Allifiansyah menulis dalam jurnalnya sebagai berikut: “Politik yang selalu identik dengan intrik dan argumentasi rebut-merebut kekuasaan dibungkus dengan cara yang santai nan menghibur layaknya pertunjukan hiburan. Publik disuguhkan pada sajian politik yang santai dan khas akan pergulatan hidup sehari-hari. Politisi layaknya seorang yang tidak lagi berjarak dengan penonton. Kehidupan pribadi dan kebiasaan sehari-hari mereka dengan leluasa dibicarakan. Obrolan semacam ini tentulah jauh dari unsur politik karena kental akan unsur hiburan. Tujuannya agar publik mudah mengerti setiap pesan yang dilontarkan oleh para politisi. Salah satu contohnya mungkin seperti E Talkshow with BHS (Entertainment Talkshow bersama Sarung BHS, dengan alasan sponsor –red) di tvOne. Dalam program acara ini kerap mengundang tokoh-tokoh ternama seperti politisi dan sebagainya.
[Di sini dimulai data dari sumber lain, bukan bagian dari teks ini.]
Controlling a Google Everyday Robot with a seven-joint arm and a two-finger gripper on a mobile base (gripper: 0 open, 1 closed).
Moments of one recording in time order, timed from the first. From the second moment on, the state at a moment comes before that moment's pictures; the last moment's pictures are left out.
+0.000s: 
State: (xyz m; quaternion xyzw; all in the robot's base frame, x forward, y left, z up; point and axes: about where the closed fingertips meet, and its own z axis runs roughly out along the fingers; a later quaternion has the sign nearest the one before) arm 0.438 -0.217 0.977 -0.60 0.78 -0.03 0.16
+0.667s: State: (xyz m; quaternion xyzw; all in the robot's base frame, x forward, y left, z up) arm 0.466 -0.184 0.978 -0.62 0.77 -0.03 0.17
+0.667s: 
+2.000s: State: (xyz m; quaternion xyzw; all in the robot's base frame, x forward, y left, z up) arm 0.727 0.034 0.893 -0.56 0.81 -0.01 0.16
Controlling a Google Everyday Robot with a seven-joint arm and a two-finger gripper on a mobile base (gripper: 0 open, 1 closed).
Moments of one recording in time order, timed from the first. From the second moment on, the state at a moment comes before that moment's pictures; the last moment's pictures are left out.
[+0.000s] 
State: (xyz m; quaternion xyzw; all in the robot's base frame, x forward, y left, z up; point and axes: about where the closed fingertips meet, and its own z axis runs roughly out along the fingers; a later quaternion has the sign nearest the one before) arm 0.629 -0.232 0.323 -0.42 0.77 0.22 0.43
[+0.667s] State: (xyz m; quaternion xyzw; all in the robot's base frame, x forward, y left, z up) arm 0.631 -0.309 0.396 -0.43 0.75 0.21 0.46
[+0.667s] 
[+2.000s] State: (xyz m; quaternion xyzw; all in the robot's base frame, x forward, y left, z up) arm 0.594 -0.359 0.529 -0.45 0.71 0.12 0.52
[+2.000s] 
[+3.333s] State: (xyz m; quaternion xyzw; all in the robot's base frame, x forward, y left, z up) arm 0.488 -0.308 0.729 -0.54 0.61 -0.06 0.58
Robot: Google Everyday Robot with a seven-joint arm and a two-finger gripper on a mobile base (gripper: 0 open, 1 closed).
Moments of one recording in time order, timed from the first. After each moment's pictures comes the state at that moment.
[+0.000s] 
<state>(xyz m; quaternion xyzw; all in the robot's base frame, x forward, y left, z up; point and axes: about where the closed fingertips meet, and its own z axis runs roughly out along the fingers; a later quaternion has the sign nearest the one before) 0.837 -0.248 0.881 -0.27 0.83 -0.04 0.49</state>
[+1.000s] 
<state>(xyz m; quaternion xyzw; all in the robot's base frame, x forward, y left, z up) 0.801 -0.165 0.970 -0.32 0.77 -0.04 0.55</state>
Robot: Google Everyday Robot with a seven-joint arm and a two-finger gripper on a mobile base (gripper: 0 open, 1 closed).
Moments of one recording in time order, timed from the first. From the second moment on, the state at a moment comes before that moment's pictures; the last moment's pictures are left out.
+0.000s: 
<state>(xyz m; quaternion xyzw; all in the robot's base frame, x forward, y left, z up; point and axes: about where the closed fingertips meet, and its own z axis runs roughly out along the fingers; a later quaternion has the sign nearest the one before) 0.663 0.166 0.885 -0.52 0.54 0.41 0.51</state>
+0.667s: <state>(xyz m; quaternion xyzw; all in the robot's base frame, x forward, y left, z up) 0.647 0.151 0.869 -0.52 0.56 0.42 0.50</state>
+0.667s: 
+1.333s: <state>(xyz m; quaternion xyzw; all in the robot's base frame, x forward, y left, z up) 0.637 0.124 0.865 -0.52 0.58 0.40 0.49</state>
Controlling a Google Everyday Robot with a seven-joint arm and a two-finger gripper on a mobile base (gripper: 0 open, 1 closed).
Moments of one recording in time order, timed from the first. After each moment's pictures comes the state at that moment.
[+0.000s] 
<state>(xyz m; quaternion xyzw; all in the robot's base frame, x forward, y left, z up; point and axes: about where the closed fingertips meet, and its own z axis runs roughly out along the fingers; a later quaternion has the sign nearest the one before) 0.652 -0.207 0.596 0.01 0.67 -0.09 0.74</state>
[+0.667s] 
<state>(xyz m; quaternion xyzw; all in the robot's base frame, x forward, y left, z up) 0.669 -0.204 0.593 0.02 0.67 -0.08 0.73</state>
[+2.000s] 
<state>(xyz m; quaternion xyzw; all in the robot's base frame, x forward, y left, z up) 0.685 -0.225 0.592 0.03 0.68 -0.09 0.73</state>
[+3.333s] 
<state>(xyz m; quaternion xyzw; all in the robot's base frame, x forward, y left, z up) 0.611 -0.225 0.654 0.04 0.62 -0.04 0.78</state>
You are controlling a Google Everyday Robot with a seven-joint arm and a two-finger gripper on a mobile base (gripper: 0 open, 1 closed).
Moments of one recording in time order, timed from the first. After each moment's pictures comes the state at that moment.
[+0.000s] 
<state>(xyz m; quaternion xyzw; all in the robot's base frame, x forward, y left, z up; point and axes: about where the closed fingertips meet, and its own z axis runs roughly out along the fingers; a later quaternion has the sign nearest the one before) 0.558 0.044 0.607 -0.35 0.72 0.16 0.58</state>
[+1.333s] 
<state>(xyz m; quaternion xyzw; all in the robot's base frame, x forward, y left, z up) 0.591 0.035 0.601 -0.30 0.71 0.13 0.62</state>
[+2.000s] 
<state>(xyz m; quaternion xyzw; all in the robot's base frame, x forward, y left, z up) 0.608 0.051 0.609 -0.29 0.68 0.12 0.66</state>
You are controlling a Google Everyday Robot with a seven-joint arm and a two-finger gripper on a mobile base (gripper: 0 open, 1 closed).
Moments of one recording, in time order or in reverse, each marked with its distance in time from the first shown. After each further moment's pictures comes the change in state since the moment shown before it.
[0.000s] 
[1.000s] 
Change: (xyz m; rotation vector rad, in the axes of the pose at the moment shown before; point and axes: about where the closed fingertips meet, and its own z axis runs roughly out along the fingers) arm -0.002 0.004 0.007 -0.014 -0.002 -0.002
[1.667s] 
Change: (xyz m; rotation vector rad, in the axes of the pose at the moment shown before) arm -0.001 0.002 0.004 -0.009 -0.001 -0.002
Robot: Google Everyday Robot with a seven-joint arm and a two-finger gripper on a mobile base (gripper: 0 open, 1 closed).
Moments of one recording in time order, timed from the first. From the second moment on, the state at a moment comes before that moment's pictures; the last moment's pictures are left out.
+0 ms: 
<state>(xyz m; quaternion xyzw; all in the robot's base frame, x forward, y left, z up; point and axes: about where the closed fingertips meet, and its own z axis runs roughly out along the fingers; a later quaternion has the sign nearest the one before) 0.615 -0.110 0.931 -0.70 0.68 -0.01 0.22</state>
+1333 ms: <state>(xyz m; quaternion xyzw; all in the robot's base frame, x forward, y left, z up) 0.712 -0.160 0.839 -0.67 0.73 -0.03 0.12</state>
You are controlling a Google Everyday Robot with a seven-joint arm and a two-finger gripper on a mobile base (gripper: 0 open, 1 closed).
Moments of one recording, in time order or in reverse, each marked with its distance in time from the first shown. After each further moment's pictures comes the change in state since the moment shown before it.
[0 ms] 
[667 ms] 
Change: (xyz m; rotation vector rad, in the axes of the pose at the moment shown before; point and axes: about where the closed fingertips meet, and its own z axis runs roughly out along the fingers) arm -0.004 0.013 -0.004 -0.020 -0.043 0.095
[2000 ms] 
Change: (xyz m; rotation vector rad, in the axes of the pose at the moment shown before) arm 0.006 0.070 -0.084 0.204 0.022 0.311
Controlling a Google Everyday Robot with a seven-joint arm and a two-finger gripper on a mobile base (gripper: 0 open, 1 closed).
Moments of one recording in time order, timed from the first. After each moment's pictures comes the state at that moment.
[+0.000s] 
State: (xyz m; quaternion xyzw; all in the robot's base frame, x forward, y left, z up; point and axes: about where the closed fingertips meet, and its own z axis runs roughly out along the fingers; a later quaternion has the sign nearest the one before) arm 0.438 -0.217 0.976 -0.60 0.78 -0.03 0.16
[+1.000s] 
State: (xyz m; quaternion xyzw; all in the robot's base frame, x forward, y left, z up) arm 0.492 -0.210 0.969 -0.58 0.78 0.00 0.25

Pada acara talkshow seperti inilah kita bisa melihat tokoh-tokoh sekelas Mahfud MD (Mantan Ketua Mahkamah Konstitusi); Hanif Dhakiri (Menteri Ketenagakerjaan Republik Indonesia 2014-2019); dan ekonom Rizal Ramli bernyanyi, berkelakar disela-sela menanggapi isu-isu perkembangan politik secara ringan dan renyah, namun tetap berbobot. Artinya bahwa politik telah bertransformasi menjadi perbincangan populer yang tak lagi berorientasi pada elit. Teguh Usis selaku eksekutif produser program A1 Setengah di TRANS7 (kini tak lagi tayang) mengatakan, “Jadi orang melek politik tanpa harus berkerut. Jadi dibawakan dengan santai, light, walaupun pembicaraan-pembicaraan hard itu tetap ada”.